Recorded data
--------

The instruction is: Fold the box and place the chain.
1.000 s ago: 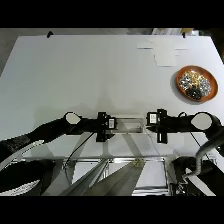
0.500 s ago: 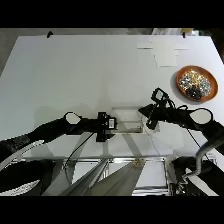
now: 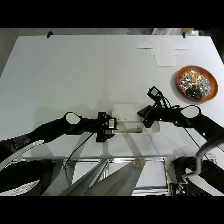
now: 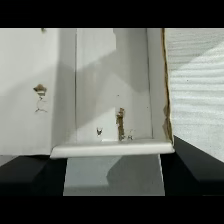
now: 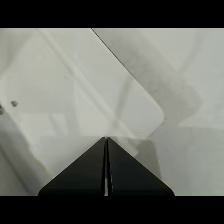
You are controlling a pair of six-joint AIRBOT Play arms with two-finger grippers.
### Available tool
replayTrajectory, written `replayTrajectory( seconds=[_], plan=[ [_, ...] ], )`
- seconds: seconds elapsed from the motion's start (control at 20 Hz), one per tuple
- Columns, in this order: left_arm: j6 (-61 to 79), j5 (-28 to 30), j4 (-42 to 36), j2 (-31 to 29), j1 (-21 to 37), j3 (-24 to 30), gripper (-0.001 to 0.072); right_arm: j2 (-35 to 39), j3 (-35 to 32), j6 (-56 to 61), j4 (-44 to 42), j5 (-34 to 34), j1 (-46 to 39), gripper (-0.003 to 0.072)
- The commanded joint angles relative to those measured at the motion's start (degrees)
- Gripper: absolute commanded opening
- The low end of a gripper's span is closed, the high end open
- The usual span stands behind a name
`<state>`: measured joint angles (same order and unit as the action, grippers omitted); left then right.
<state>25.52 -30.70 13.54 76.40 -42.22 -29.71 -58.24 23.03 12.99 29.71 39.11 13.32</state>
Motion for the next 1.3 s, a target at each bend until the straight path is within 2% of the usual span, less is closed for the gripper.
replayTrajectory(
  seconds=[0.0,0.1,0.2,0.35,0.5,0.55,0.6,0.65,0.75,0.85,1.25],
  plan=[
    [0.0,0.04,0.0,-0.02,0.0,0.0,0.0151,4.61,1.44,8.59,8.5,3.06,0.0,0.0017],
    [0.0,0.04,0.0,-0.07,-0.02,0.0,0.0151,9.75,2.38,13.57,17.11,5.07,0.0,0.0017],
    [0.0,0.04,0.0,-0.07,-0.02,0.0,0.0151,13.29,2.36,12.79,24.04,8.44,0.0,0.0013],
    [0.0,0.02,0.0,-0.07,0.0,0.0,0.0151,13.22,2.08,-3.21,31.32,17.77,0.0,0.0013],
    [0.0,0.04,0.0,-0.07,0.0,0.0,0.0151,11.72,1.4,-8.87,31.23,18.08,0.0,0.0017],
    [0.0,0.04,0.0,-0.07,-0.02,0.0,0.0151,11.06,1.18,-10.6,30.42,17.77,0.0,0.0074],
    [0.0,0.02,0.0,-0.07,-0.02,0.0,0.0151,10.23,0.94,-12.94,28.87,17.59,0.02,0.0181],
    [0.0,0.04,0.02,-0.07,-0.02,0.0,0.0151,9.29,0.76,-15.3,27.45,17.42,0.0,0.0225],
    [0.0,0.02,0.0,-0.07,-0.02,0.0,0.0151,7.06,0.76,-19.02,25.0,17.33,0.0,0.021],
    [0.0,0.02,0.0,-0.07,-0.02,0.0,0.0151,5.64,0.76,-21.11,23.15,16.5,0.0,0.0015],
    [0.0,0.04,0.0,-0.07,0.0,0.0,0.0151,2.27,0.76,-24.55,16.09,14.6,0.02,0.0021]
  ],
)
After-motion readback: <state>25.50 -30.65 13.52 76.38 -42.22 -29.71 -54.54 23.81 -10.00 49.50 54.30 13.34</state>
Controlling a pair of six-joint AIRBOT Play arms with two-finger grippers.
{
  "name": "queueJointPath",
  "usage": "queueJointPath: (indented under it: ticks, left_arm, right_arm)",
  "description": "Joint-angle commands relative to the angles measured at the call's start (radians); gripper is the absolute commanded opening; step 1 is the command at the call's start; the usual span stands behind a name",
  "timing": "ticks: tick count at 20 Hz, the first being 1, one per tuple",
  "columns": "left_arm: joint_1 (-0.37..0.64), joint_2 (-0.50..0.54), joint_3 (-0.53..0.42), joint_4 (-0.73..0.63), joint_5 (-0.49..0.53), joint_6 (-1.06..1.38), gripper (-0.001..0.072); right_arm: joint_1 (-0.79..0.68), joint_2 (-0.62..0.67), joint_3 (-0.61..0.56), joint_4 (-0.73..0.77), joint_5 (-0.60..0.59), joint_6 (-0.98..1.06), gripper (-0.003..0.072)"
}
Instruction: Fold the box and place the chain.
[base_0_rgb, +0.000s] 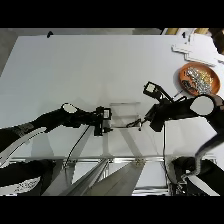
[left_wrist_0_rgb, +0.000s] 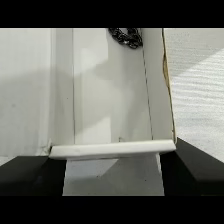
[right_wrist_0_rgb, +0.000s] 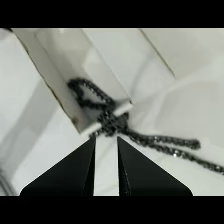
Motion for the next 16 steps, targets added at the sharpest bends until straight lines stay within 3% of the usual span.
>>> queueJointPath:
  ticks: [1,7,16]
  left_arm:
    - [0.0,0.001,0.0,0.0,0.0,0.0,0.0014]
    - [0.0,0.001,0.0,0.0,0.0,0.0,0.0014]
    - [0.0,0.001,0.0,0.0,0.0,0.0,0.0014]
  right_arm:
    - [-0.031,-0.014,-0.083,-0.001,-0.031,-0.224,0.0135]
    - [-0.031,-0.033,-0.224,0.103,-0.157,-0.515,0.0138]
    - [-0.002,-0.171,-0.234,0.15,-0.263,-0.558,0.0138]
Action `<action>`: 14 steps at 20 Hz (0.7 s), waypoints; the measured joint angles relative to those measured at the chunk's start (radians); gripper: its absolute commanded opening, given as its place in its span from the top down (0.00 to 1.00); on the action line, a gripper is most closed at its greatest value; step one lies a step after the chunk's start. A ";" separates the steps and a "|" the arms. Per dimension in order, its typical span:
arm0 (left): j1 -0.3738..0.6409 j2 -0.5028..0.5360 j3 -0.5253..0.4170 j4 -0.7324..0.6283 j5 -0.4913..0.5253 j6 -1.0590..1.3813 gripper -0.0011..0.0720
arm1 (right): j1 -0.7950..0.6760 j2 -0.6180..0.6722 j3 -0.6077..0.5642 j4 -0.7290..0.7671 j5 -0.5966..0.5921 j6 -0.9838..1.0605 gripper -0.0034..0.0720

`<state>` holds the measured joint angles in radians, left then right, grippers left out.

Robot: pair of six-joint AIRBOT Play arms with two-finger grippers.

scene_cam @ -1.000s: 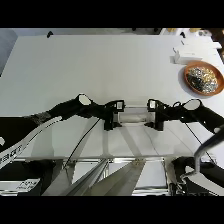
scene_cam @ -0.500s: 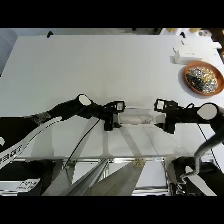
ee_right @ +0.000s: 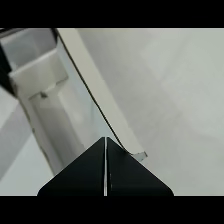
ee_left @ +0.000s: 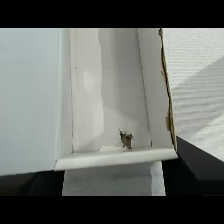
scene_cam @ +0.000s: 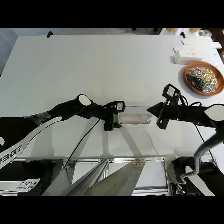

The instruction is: Fold the box and place the chain.

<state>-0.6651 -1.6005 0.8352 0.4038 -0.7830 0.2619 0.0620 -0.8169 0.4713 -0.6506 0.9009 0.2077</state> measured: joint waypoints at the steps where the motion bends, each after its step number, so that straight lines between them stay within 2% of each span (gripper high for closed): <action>1: 0.000 0.000 0.000 0.000 0.000 0.000 0.61 | 0.000 -0.037 0.000 0.022 -0.029 0.005 0.93; 4: 0.000 0.000 0.000 -0.002 0.000 -0.002 0.61 | 0.000 -0.169 0.000 0.074 -0.124 0.066 0.93; 7: 0.000 0.000 0.000 -0.002 0.003 -0.005 0.61 | 0.000 -0.275 0.000 0.088 -0.164 0.108 0.93; 11: 0.000 0.000 -0.001 -0.001 0.004 -0.003 0.61 | 0.000 -0.332 0.002 0.098 -0.174 0.138 0.93; 14: 0.000 0.000 0.000 0.002 0.003 0.001 0.61 | -0.001 -0.340 0.034 0.088 -0.125 0.153 0.93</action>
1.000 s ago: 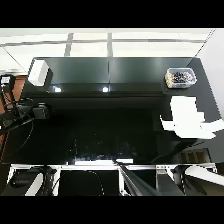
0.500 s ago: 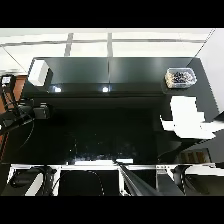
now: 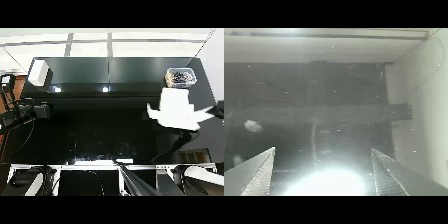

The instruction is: Fold the box and place the chain.

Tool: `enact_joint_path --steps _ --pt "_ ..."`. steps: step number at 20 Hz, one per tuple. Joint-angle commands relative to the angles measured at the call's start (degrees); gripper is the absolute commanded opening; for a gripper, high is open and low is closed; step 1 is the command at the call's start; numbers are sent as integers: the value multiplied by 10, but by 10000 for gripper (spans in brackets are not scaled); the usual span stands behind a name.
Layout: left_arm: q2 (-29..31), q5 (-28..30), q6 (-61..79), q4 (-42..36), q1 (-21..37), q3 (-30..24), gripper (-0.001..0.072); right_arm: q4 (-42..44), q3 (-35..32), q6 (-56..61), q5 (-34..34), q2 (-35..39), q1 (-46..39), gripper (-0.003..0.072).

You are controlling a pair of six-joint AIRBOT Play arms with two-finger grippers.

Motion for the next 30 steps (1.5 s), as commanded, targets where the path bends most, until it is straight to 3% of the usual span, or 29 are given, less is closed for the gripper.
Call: enact_joint_path --steps 1,5,7,11,14,18,22,24,27,30 --pt "-13 -2 0 -47 0 0 715 104 -104 15 -23 104 99 11" --pt "-70 3 -25 -197 0 2 708 218 -271 15 -153 235 258 11" --pt "-127 3 24 -269 -14 13 707 246 -326 16 -222 270 351 11" --pt "-285 -26 113 -326 -64 93 707 257 -355 54 -345 274 508 12" --pt "-410 -67 172 -358 -90 167 708 260 -355 64 -406 274 560 12" --pt "-543 -171 185 -380 -87 235 707 259 -355 65 -409 274 565 12" --pt "-628 -238 262 -496 -89 268 704 260 -355 65 -400 274 565 12" --pt "-660 -254 261 -494 -90 295 694 271 -355 65 -397 274 565 12" --pt "-712 -344 264 -487 -108 344 694 275 -355 64 -397 274 565 12" --pt "-746 -391 301 -470 -134 394 689 275 -355 64 -397 274 565 12"
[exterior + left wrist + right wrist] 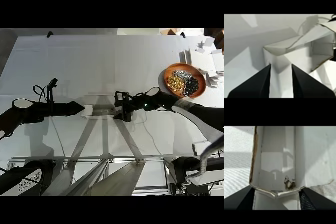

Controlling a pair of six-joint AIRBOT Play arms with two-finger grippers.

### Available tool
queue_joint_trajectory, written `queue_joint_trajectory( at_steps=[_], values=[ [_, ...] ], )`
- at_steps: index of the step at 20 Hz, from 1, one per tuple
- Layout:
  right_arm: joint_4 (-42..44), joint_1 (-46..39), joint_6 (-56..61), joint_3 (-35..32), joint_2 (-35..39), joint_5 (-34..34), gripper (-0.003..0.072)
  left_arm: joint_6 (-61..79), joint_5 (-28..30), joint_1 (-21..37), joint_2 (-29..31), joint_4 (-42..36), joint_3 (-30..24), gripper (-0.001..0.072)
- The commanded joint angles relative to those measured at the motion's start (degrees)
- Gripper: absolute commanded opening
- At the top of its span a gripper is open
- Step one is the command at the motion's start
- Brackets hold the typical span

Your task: Fold the box and place the chain.

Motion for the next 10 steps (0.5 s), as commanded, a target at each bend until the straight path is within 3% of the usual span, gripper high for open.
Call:
queue_joint_trajectory(
  at_steps=[1, 7, 10],
  values=[
    [0.00, 0.02, 0.02, 0.00, 0.04, 0.00, 0.0549, 0.02, -1.38, -0.04, 0.07, -1.03, 0.02, 0.0289],
    [0.00, 0.02, 0.02, 0.00, 0.04, 0.00, 0.0549, 0.02, -0.28, -4.24, 0.07, -1.01, 0.02, 0.0292],
    [0.02, 0.02, 0.02, 0.00, 0.04, 0.00, 0.0549, 0.00, 4.68, -7.19, 0.09, -0.59, 0.02, 0.0294]
  ],
)
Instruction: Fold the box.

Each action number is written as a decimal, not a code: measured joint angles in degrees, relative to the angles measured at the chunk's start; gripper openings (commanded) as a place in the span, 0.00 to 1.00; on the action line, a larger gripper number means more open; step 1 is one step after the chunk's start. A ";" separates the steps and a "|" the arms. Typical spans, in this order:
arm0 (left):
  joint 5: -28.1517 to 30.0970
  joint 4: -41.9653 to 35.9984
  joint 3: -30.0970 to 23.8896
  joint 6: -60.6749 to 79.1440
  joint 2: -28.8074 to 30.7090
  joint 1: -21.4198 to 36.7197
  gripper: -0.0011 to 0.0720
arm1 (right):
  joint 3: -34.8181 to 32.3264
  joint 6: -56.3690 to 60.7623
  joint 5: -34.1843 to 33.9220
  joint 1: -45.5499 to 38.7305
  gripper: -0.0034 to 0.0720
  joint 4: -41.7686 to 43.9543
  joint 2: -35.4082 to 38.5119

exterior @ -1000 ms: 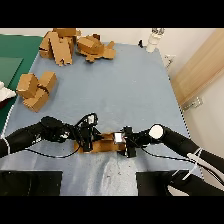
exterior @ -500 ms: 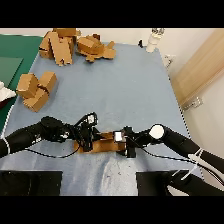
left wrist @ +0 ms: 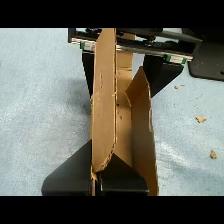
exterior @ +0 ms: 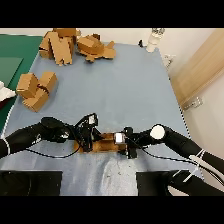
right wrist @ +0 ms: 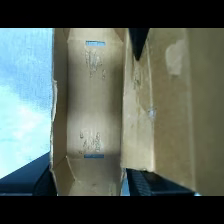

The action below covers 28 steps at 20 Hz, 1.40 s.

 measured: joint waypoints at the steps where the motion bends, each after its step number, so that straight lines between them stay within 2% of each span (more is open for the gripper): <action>1: 0.04 -0.02 0.00 0.00 0.00 0.04 0.04 | 0.00 0.22 -0.22 0.00 0.82 -0.09 -0.11; 13: 0.00 -0.02 0.00 -0.04 0.00 0.04 0.04 | -0.09 0.31 -2.14 0.00 0.81 -0.15 -1.66; 14: 0.02 -0.02 0.00 -0.04 0.00 0.04 0.04 | -0.09 0.31 -2.16 0.00 0.70 -0.13 -1.68; 15: -0.07 0.02 0.00 -0.04 0.00 0.04 0.04 | -0.09 0.33 -2.14 0.00 0.67 -0.13 -1.70; 17: -0.04 0.04 0.00 -0.04 0.00 0.04 0.04 | -0.09 0.33 -2.14 0.00 0.71 -0.13 -1.70; 18: -0.04 0.04 0.00 -0.04 0.00 0.04 0.04 | -0.09 0.35 -2.14 0.00 0.80 -0.17 -1.70; 28: 0.83 -0.02 0.00 -2.82 0.00 0.04 0.04 | -0.09 0.59 -2.12 0.00 0.79 -1.03 -1.73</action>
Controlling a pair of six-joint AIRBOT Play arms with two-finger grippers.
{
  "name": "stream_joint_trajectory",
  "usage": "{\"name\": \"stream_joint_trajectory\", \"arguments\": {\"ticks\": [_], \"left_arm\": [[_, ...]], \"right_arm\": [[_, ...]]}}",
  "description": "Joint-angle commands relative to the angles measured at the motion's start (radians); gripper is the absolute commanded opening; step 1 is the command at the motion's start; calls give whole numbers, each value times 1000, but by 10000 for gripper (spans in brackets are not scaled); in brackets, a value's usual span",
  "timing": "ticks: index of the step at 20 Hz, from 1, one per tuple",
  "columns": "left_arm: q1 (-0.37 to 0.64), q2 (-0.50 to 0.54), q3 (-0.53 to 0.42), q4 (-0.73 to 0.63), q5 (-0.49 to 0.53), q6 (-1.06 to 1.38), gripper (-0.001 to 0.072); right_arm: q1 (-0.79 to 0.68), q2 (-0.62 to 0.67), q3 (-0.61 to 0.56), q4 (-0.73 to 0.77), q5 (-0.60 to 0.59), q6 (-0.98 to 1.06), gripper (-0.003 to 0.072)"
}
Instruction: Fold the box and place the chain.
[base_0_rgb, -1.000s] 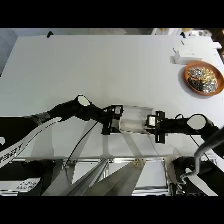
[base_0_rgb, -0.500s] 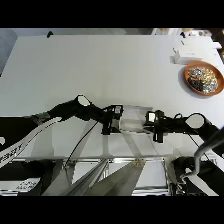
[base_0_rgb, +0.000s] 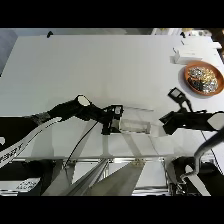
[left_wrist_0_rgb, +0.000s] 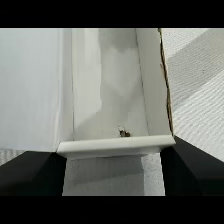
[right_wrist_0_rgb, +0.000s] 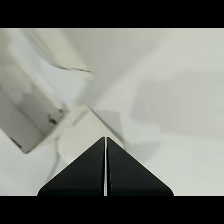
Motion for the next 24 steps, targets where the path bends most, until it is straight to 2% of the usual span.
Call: {"name": "stream_joint_trajectory", "arguments": {"ticks": [1, 4, 6, 9, 13, 18, 24], "left_arm": [[0, 0, 1, 0, 0, -1, 208], [0, 0, 1, 0, 0, -1, 208], [0, 0, 1, 0, 0, -1, 208], [0, 0, 0, 0, -1, -1, 208], [0, 0, 1, 0, 0, 0, 208], [0, 0, 0, 0, 0, 0, 208], [0, 0, 0, 0, 0, 0, 208]], "right_arm": [[-175, 17, 28, -92, 97, 396, 15], [-257, -5, 10, -103, 122, 481, 15], [-258, -37, -36, -70, 115, 509, 15], [-228, -80, -86, 16, 39, 509, 15], [-214, -195, -115, 13, 9, 509, 15], [-214, -302, -146, 115, -29, 385, 15], [-214, -315, -147, 301, -6, 239, 15]]}}
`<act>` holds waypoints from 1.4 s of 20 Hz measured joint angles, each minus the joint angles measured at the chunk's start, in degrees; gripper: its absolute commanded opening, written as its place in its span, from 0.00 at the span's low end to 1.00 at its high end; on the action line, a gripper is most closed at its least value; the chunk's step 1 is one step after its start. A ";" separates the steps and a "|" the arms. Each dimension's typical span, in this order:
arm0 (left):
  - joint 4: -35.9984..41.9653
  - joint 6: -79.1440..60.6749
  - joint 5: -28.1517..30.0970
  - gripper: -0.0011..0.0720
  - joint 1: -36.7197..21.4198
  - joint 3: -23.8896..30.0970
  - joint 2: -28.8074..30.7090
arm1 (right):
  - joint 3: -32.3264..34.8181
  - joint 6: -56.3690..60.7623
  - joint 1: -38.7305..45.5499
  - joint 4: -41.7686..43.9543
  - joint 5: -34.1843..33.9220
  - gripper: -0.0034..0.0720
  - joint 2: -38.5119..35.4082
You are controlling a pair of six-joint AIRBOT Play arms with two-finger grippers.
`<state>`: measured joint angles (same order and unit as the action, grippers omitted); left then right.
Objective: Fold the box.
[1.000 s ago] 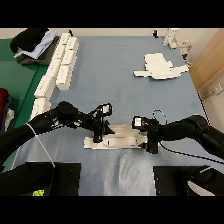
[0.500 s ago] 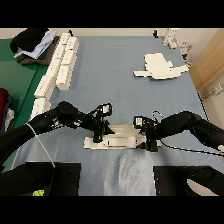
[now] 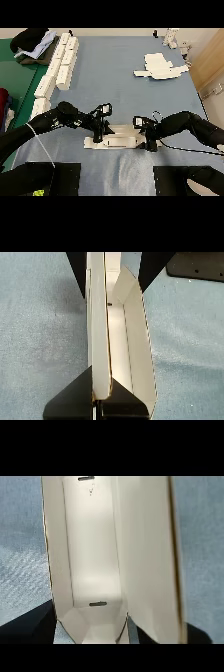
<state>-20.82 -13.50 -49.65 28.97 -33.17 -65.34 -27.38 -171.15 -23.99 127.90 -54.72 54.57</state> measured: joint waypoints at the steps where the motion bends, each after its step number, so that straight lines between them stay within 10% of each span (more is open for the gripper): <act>1: 0.00 0.00 0.00 0.04 0.00 0.00 0.00 | 0.31 -0.28 0.00 0.28 0.48 0.98 0.50; 14: 0.00 0.00 0.00 0.04 0.00 0.00 0.00 | 3.43 -0.96 -2.34 0.92 6.25 0.98 3.04; 18: 0.00 0.00 0.00 0.04 0.00 0.00 0.00 | 3.50 -1.01 -2.45 0.24 6.43 0.73 3.17; 28: 0.02 0.00 0.00 0.04 0.00 0.00 0.00 | 3.50 -0.94 -2.49 -0.81 6.25 0.74 3.21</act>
<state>-20.80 -13.50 -49.65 28.97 -33.17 -65.34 -23.88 -172.09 -26.48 127.09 -48.47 57.78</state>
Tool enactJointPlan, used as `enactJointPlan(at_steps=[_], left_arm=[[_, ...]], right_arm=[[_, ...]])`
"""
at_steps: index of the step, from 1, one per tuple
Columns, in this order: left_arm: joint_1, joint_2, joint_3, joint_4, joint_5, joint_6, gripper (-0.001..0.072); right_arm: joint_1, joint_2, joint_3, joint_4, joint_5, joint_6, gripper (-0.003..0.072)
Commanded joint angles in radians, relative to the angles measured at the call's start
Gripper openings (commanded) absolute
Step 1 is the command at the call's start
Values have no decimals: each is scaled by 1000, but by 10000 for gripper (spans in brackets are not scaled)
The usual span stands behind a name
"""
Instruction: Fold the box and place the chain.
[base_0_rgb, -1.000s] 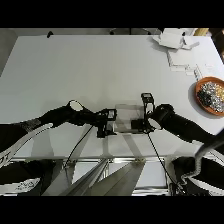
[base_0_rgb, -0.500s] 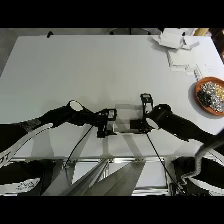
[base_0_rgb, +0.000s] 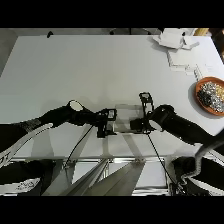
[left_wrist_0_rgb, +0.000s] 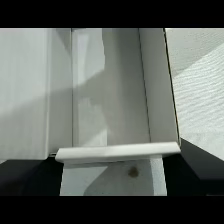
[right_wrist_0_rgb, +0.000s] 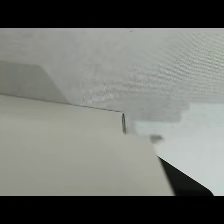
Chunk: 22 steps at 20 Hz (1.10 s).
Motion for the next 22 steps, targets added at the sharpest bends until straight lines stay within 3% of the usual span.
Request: enactJointPlan(at_steps=[1, 5, 9, 16, 19, 22], left_arm=[[0, 0, 0, 1, -1, 0, 150], [1, 0, 0, 1, 0, 0, 150], [1, 0, 0, 0, -1, 0, 150], [1, 0, 0, 0, 0, 0, 150], [1, 0, 0, 0, -1, 0, 150], [1, 0, 0, 0, 0, 0, 150]], right_arm=[[0, 116, 1, -71, 0, -190, 367], [-33, 304, 17, -126, 98, -426, 360], [-309, 406, 79, -282, 102, -504, 359], [-1016, 312, 90, -253, -127, -622, 319], [-1154, 224, 90, -135, -171, -707, 319], [-1205, 116, 90, -124, -278, -712, 291]])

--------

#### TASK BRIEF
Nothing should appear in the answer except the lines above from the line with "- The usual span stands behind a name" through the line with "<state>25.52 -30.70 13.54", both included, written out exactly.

#### RESULT OF THIS EXERCISE
- The usual span stands behind a name
`<state>`: measured joint angles (same order and unit as the action, grippers omitted); left then right.
<state>25.52 -30.70 13.54 76.40 -42.22 -29.71 -58.24 23.03 12.99 29.71 39.11 13.32</state>

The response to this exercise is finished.